Notwithstanding the damage done to the business sector, Malan mentioned that the turnover of businesses concerned with the mechanisation of mining activities has risen by approximately 30% due to the increased demand for alternative methods to increase production and reduce labour. However, Farmer was concerned about the rise in crime due to the rise in unemployment that followed the 2012 labour unrest and strikes. Farmer is of the opinion that many of the criminals are desperate miners who had been retrenched.
Being retrenched and not being able to take care of one’s family is traumatic, but crime can never be justified and workers will have to consider the folly of negotiating or striking themselves out of jobs. Therefore, a platinum strike has to be averted this year. A senior Impala representative mentioned to me that although a variety of external factors contribute to the crisis in the sector yet another strike would make a permanent end to investment in much needed capital projects because of the real concern investors have about labour stability and a perception that employees are acting as if their employer’s survival is of no concern to them. He added that should there be another strike the remaining lifetime of the mines, ranging between 30 and 50 years, will drop to between 15 and 20 years as a consequence.
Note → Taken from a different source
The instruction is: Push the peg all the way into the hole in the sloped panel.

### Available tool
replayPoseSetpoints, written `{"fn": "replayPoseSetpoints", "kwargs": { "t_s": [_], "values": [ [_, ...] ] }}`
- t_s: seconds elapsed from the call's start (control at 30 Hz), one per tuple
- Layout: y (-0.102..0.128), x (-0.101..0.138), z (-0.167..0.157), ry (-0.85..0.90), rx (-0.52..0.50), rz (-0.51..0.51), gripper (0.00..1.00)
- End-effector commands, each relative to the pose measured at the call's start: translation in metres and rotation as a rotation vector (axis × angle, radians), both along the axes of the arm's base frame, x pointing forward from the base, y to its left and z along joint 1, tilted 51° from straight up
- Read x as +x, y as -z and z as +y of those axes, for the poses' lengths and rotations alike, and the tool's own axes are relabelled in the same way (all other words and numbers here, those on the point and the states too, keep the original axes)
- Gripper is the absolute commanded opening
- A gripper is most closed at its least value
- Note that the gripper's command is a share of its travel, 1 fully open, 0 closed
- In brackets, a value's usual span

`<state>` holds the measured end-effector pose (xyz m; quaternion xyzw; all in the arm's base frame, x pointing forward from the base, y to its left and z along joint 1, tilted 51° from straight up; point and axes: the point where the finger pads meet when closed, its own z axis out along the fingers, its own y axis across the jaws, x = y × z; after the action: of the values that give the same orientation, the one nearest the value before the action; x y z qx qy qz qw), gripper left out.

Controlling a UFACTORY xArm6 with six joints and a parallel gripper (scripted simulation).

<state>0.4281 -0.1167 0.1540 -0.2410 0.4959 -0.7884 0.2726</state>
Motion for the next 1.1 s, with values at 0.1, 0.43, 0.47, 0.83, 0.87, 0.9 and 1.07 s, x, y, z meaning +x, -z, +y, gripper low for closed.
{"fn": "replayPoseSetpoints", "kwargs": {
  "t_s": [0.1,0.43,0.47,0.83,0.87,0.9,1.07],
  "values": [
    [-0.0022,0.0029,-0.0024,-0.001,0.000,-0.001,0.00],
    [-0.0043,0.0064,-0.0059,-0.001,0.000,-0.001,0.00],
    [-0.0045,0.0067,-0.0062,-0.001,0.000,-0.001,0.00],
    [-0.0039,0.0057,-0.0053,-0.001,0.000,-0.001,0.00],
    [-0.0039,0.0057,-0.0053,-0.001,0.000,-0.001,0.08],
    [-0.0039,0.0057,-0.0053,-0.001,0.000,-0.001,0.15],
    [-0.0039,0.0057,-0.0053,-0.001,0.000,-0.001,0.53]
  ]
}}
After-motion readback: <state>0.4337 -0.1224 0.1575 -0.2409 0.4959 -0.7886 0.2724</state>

An informed source at Lonmin further emphasised that the current unfavourable market conditions, the consequences of the 2014 strike and concerns about the upcoming negotiations pose major refinancing challenges to Lonmin; that the company would not survive another strike; and that the company’s employees are experiencing a socio-economic crisis as the result of high debt levels arising from the previous strike.
The reality is that Amcu will now have to realise that despite their possible well-intentioned promises to poor miners the “grass that was damaged by the fighting elephants in 2014” may well never recover. A trade union’s goal is firstly to protect the jobs of its members but also to protect the work of other employees, and populist trade unions will have to realise that the proverb “half a loaf is better than no bread” is now in the workers’ best interest.